Optimization of protoplast regeneration in the model plant Arabidopsis thaliana

Background Plants have a remarkable reprogramming potential, which facilitates plant regeneration, especially from a single cell. Protoplasts have the ability to form a cell wall and undergo cell division, allowing whole plant regeneration. With the growing need for protoplast regeneration in genetic engineering and genome editing, fundamental studies that enhance our understanding of cell cycle re-entry, pluripotency acquisition, and de novo tissue regeneration are essential. To conduct these studies, a reproducible and efficient protoplast regeneration method using model plants is necessary. Results Here, we optimized cell and tissue culture methods for improving protoplast regeneration efficiency in Arabidopsis thaliana. Protoplasts were isolated from whole seedlings of four different Arabidopsis ecotypes including Columbia (Col-0), Wassilewskija (Ws-2), Nossen (No-0), and HR (HR-10). Among these ecotypes, Ws-2 showed the highest potential for protoplast regeneration. A modified thin alginate layer was applied to the protoplast culture at an optimal density of 1 x 10(6) protoplasts/mL. Following callus formation and de novo shoot regeneration, the regenerated inflorescence stems were used for de novo root organogenesis. The entire protoplast regeneration process was completed within 15 weeks. The in vitro regenerated plants were fertile and produced morphologically normal progenies. Conclusion The cell and tissue culture system optimized in this study for protoplast regeneration is efficient and reproducible. This method of Arabidopsis protoplast regeneration can be used for fundamental studies on pluripotency establishment and de novo tissue regeneration.

Automated summary

The study optimized a cell and tissue culture system for protoplast regeneration in Arabidopsis thaliana, with highest potential observed in Ws-2 ecotype.
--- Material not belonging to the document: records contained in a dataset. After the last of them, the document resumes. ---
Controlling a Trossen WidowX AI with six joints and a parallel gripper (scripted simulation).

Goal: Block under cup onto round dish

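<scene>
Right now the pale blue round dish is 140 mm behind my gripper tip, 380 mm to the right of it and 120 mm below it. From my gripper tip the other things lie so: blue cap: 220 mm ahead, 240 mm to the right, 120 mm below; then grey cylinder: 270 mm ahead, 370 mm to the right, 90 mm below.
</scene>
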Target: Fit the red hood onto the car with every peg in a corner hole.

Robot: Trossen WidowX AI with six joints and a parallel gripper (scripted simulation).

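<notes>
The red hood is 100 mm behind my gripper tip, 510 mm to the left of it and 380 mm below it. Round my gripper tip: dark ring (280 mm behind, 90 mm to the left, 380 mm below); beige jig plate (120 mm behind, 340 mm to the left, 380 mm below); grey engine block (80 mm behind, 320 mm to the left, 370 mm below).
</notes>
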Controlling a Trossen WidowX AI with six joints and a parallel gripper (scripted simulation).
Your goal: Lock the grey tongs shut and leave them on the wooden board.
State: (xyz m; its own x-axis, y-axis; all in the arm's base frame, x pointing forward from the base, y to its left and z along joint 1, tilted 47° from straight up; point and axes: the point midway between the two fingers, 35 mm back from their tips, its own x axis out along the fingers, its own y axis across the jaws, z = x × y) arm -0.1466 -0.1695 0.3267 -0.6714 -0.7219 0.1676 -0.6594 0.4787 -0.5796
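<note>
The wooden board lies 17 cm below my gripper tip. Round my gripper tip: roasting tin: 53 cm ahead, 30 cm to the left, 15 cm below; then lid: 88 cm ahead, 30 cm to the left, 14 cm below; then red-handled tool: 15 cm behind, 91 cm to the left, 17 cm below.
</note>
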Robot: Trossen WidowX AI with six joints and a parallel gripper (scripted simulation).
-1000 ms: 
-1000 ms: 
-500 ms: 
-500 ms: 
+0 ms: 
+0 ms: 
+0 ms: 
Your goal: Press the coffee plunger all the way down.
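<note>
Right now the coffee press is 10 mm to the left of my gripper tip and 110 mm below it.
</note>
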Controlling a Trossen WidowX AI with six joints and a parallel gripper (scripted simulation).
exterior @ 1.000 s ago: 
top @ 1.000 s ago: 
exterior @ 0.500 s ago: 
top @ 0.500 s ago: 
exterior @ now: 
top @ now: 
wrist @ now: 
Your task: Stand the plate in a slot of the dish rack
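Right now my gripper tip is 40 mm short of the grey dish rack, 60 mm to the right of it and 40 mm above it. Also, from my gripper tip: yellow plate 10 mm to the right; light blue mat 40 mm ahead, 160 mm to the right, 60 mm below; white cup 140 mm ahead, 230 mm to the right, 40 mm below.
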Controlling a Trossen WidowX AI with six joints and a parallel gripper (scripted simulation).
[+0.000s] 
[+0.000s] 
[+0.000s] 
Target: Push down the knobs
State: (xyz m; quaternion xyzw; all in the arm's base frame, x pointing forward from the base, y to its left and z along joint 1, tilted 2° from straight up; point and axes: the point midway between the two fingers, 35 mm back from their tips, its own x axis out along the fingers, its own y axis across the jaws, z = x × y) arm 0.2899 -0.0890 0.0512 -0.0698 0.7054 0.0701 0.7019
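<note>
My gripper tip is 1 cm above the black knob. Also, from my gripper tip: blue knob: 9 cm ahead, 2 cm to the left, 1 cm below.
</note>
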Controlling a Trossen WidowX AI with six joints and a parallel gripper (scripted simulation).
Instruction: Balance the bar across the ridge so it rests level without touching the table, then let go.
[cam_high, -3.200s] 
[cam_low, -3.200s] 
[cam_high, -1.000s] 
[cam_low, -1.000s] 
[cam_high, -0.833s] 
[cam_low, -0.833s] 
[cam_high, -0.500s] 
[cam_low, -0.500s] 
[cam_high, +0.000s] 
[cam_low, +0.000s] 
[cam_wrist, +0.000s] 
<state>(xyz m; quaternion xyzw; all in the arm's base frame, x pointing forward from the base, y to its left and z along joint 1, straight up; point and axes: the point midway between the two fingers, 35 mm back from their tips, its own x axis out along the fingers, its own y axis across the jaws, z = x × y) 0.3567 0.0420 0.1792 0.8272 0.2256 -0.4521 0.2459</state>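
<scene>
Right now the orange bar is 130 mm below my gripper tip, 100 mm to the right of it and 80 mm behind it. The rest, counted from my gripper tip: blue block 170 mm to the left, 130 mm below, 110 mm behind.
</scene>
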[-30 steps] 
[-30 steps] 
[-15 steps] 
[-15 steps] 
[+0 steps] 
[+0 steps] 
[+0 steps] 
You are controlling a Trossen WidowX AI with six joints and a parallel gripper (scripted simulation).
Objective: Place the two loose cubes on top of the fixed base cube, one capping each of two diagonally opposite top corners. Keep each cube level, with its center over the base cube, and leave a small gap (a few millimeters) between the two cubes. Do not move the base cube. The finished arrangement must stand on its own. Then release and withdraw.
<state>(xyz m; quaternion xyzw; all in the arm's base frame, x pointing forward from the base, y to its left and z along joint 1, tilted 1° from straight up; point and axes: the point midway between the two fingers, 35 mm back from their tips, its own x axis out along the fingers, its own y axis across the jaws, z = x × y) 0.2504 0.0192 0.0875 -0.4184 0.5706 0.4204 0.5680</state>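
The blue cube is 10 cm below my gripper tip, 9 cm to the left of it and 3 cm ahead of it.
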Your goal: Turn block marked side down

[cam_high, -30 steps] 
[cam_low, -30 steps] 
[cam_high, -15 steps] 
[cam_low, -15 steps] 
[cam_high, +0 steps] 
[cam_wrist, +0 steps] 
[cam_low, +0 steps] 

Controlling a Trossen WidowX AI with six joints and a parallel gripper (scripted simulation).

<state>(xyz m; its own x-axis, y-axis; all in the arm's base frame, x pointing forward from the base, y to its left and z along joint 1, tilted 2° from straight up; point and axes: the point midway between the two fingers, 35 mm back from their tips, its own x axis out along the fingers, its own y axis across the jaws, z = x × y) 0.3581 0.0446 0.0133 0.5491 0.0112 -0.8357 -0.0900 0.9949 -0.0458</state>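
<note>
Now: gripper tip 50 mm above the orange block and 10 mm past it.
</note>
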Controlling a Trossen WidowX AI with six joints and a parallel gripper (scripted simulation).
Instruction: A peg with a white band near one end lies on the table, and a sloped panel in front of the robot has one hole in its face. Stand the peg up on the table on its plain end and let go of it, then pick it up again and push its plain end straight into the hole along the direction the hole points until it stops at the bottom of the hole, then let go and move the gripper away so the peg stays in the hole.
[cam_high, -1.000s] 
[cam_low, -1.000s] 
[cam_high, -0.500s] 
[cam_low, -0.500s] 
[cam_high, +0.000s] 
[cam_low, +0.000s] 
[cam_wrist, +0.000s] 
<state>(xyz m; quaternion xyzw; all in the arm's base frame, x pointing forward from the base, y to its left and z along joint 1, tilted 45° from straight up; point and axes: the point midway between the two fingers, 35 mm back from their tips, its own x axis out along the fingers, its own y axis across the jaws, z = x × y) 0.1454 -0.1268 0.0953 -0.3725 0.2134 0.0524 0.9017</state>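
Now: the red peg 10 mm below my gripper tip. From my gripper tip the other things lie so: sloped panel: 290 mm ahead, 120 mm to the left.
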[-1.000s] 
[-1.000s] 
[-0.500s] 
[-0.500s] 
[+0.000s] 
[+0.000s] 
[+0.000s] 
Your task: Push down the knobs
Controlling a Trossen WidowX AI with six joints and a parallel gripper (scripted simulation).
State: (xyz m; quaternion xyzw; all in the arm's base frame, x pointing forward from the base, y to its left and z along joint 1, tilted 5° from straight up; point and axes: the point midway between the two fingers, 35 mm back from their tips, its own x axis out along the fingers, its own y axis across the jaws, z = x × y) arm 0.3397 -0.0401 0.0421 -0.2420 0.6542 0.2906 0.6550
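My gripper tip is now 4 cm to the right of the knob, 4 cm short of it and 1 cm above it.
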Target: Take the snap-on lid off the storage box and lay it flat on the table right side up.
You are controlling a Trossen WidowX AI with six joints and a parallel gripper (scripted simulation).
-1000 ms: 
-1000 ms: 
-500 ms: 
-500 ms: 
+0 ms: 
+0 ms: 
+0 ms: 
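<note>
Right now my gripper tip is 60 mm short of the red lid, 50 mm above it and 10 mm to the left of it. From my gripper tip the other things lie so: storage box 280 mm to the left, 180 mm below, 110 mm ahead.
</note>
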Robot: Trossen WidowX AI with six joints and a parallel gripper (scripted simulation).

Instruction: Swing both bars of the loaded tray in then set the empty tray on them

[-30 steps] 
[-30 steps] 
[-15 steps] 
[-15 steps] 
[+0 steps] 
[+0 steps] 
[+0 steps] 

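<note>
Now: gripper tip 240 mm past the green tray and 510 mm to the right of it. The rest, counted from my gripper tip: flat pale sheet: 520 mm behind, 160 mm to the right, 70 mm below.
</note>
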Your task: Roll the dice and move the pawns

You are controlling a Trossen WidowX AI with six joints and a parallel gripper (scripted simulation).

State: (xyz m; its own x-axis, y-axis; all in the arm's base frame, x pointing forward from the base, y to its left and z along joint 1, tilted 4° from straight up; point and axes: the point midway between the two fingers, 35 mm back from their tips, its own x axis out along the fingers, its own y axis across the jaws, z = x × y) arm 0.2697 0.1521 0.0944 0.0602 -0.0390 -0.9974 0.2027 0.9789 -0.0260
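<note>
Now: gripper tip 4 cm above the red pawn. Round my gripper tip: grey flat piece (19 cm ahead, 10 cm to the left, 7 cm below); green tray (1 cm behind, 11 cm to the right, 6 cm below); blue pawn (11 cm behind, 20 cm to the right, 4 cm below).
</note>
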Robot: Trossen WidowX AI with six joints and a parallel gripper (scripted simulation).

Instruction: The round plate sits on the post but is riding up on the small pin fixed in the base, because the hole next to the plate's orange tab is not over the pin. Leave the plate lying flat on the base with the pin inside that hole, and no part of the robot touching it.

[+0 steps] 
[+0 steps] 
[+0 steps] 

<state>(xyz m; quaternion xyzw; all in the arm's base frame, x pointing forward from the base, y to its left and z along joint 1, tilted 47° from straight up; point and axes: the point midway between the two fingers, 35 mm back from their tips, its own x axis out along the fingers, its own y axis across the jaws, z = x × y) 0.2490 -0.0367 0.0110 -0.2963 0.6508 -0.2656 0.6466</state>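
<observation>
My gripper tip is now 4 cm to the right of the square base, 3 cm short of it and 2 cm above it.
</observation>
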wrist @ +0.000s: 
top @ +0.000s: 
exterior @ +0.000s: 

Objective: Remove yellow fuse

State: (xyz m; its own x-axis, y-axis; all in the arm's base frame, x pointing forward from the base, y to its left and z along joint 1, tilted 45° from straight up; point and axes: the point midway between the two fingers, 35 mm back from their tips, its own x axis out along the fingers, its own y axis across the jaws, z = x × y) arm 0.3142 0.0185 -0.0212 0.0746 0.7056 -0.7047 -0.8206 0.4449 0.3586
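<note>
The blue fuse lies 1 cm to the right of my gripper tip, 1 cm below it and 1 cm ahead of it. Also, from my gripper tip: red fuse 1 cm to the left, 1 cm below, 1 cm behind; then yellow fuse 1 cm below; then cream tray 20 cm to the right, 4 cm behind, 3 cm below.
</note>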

By applying a modified thin alginate layer, protoplasts were cultured at an optimal density of 1 x 10(6) protoplasts/mL, leading to successful callus formation and de novo shoot regeneration. The regenerated plants were fertile and able to produce normal progenies, highlighting the efficiency and reproducibility of the method for fundamental studies on pluripotency establishment and de novo tissue regeneration.